The method according to claim 1,
Wherein the non-aqueous organic solvent includes a nitrile solvent, a linear carbonate, a cyclic carbonate, an ester, an ether, a ketone, or a combination thereof.
11. The method of claim 10,
The cyclic carbonate is any one selected from the group consisting of ethylene carbonate (EC), propylene carbonate (PC) and butylene carbonate (BC), or a mixture of two or more thereof.

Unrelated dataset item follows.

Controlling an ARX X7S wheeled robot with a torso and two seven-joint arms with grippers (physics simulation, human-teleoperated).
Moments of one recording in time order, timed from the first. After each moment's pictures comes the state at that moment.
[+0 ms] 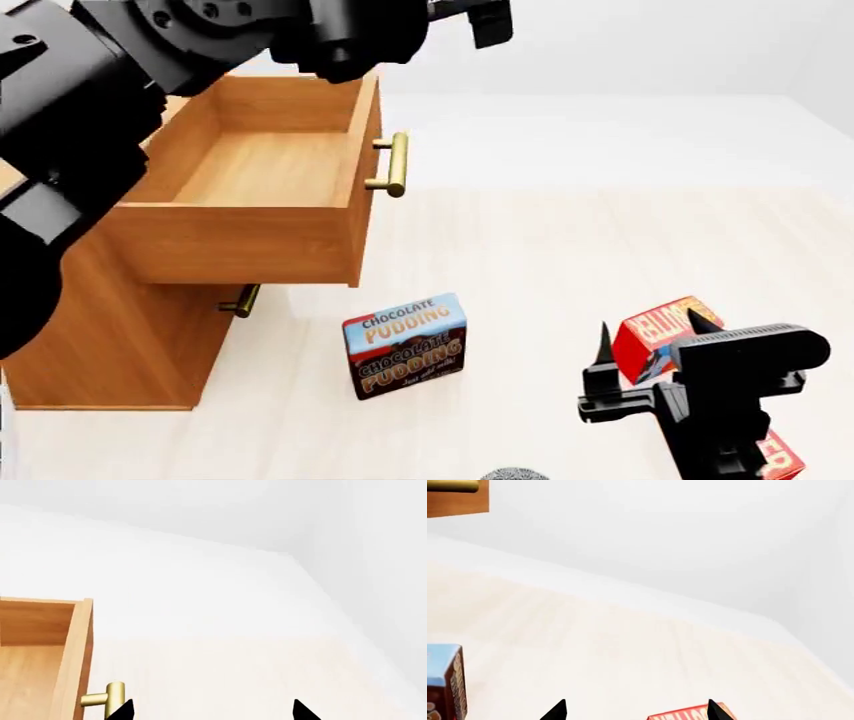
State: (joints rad) left arm -1.97 -0.11 1.62 -0.87 -2.29 -0.48 -0.47; right arm 0.05 0.31 0.07 -0.62 0.05 0.74 -0.04
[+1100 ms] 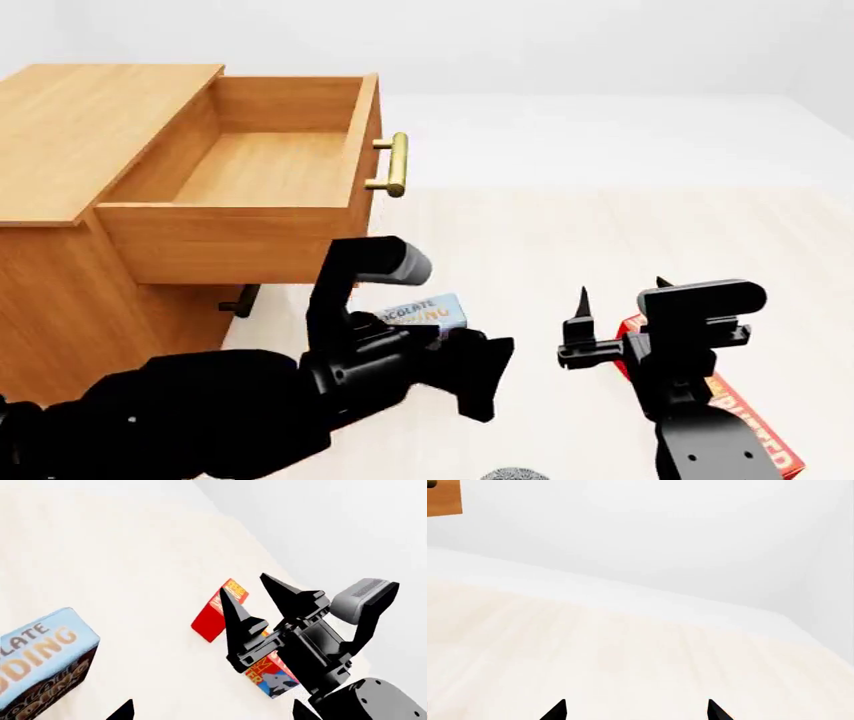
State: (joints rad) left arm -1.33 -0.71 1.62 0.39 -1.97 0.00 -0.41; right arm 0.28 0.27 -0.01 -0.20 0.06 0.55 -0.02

The linear carbonate is selected from the group consisting of dimethyl carbonate (DMC) Wherein the lithium secondary carbonate is one selected from the group consisting of diphenyl carbonate (DEC), dipropyl carbonate (DPC), ethyl methyl carbonate (EMC), methyl propyl carbonate (MPC) and ethyl propyl carbonate (EPC) battery.
11. The method of claim 10,
The nitrile solvent may be at least one selected from the group consisting of acetonitrile, propionitrile, butyronitrile, valeronitrile, caprylonitrile, heptanenitrile, cyclopentanecarbonitrile, cyclohexanecarbonitrile, 2-fluorobenzonitrile At least one selected from the group consisting of fluorobenzonitrile, difluorobenzonitrile, trifluorobenzonitrile, phenylacetonitrile, 2-fluorophenylacetonitrile, and 4-fluorophenylacetonitrile.
The method according to claim 1,
Wherein the lithium secondary battery is a pouch type lithium secondary battery.